The extraterritorial nature of these laws, results in an increased risk for Chinese providers. In additions, even Chinese B2B providers could be liable for regulatory penalties. The recent settlement for £3.07m between the UK’s Information Commissioner’s Office (ICO) and a software company represents a shift from the traditionally held view that service providers are less at risk of penalties.
During a ransomware incident in August 2022, unauthorized individuals gained access to several health and care systems through a customer account that lacked multi-factor authentication (MFA). Although MFA was offered as an optional feature to customers, the ICO indicated that failing to implement it constituted a breach of the data processor’s security obligations under the GDPR.

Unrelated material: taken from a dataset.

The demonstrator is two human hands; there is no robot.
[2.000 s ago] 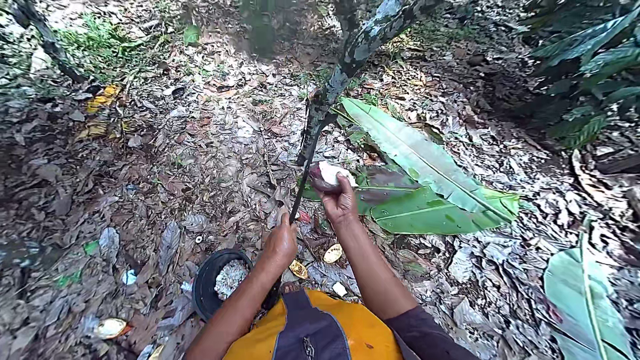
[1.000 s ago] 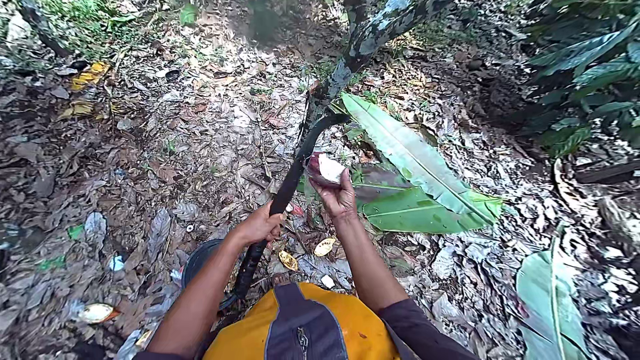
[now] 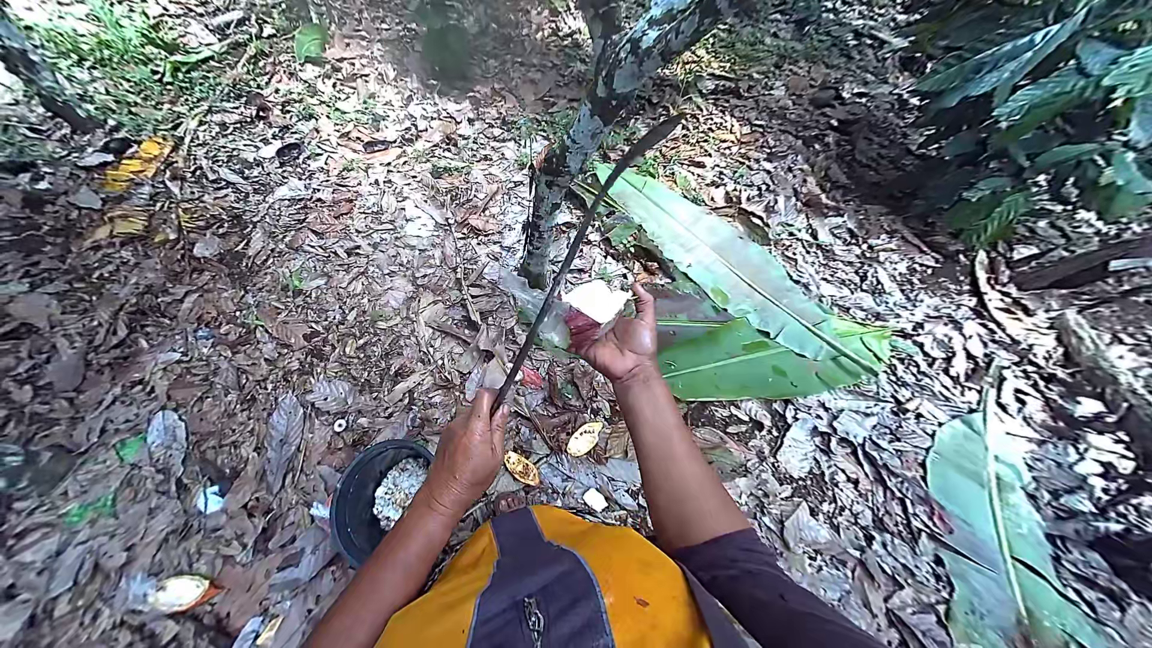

The GDPR will directly apply not only to B2C providers offering goods or services to UK or EU consumers or monitoring their behaviour, but it may also directly apply to B2B providers whose data processing ‘relates’ to that of their business customer. This increases the risk of a GDPR penalty for Chinese B2B providers, even if they are not established in the UK or EU.
Future trends
The regulatory focus on cyber security and online safety, particularly child safety, seems to be at its peak as comprehensive regulatory frameworks emerge. We start seeing comprehensive regulatory guidance which will likely only become more complex over time as new digital risks and new ways to mitigate them emerge.
Separately, various data sharing frameworks are now effective. Ensuring easy access to data and interoperability of systems through APIs and by other secure means will be essential for compliance.
The extraterritorial effect of digital regulations and cross-border cooperation in regulatory enforcement will likely result in organisations seeking global solutions to their compliance requirements.
As the EU builds its pillars of digital regulation, we can expect more complexities and guidance in relation to seemingly opposing objectives, such as data protection on the one hand and data sharing fostering innovation on the other.
This article was written by Alex Dittel (Principal Solicitor).
[1] Regulation (EU) 2022/2065 of the European Parliament and of the Council of 19 October 2022 on a Single Market For Digital Services and amending Directive 2000/31/EC (Digital Services Act)
[2] COMMISSION DECISION (EU) 2025/628 of 31 March 2025 laying down internal rules concerning the provision of information to data subjects and the restrictions of certain data-subjects’ rights in relation to the processing of personal data by the Commission for the purpose of the supervision, investigation, enforcement and monitoring under DSA.